Our strategic environment is more uncertain than at any time since the start of the Cold War. We cannot be certain of either the strategic or economic trajectory of our region and beyond.
Navigating this terrain will require a clear-eyed view of our national interests, a forensic revisiting of the assumptions framing our foreign policy since the end of the Cold War, a recognition that the US strategic predominance is drawing to a close, and the imagination and diplomatic skills and resources to help shape a new balance of power in the Indo-Pacific.
We should not be daunted by these challenges because we bring to them many assets as a nation and a community.
History and our geography have instilled in Australia a global perspective. Ours is a society shaped by the values and institutions of the West, intimately connected to Asia, with economic interests across all regions and a community united in the principles of a multicultural liberal democracy.
Australia does not have the power to bully or buy its way. We have to deal with the world as it is. It’s not in our interest to see a Manichean world split between the US and China.
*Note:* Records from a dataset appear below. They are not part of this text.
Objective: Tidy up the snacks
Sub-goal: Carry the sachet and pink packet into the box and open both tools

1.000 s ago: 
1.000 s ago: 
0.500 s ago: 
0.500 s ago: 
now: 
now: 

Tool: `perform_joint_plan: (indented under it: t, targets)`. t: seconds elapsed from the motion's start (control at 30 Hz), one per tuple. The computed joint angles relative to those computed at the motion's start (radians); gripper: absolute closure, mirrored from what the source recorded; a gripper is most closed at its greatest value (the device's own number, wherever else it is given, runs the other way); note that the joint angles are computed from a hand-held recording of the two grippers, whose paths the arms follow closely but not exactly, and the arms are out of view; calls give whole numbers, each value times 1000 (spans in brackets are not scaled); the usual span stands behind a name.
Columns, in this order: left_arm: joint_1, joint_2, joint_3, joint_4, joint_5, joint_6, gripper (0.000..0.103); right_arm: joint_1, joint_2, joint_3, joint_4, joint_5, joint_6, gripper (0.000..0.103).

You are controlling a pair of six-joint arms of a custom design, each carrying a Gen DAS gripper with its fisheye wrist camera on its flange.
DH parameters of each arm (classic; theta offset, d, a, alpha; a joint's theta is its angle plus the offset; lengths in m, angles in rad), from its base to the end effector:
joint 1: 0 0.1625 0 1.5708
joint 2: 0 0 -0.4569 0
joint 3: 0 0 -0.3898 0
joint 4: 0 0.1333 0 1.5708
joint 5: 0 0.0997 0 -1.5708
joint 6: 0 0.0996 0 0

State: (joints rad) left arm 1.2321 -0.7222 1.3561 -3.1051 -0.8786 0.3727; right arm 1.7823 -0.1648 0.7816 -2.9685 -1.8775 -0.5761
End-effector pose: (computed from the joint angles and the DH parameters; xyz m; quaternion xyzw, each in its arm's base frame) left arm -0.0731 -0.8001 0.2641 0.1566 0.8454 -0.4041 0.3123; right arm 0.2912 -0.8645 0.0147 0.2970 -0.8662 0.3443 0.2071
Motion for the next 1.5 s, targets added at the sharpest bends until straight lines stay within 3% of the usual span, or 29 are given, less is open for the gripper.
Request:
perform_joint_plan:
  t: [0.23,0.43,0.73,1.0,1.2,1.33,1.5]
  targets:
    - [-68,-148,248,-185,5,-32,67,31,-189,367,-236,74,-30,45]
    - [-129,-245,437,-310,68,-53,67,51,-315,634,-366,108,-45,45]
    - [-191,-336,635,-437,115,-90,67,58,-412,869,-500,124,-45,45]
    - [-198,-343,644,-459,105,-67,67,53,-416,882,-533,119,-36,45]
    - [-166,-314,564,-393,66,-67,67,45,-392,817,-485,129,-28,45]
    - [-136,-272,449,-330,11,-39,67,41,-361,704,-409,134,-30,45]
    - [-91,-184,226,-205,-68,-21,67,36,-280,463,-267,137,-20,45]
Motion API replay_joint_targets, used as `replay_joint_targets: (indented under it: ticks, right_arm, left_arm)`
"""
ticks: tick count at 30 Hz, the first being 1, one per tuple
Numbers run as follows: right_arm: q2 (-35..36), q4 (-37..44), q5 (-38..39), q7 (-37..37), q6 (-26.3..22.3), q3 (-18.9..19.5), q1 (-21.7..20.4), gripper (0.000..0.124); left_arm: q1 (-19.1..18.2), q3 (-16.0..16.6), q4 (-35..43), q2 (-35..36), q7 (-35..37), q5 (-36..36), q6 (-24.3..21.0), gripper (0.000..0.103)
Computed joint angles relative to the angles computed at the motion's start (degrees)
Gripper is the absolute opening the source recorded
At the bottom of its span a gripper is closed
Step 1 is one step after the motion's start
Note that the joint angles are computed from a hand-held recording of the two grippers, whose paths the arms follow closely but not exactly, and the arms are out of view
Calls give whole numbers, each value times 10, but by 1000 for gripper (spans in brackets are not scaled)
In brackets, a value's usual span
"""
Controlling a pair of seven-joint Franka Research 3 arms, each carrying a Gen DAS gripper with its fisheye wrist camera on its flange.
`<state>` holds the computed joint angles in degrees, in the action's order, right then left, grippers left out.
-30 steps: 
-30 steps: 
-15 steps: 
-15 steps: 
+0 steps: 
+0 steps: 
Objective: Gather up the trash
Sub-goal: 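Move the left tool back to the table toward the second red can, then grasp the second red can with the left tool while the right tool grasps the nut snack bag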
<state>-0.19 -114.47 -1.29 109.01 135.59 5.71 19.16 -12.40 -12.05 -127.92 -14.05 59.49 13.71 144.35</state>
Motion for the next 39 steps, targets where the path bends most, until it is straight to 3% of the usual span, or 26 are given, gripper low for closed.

But neither can we ignore the fact that, for all the benefits it brings to Australia, the economic rise of China also shifts the strategic currents.
We don’t have to choose between the US and China, at least not unless one insists that we must. But we do need a sophisticated strategy for dealing honestly with the strategic uncertainties we face. At its heart must be a stable balance in our region which protects our interests and our values.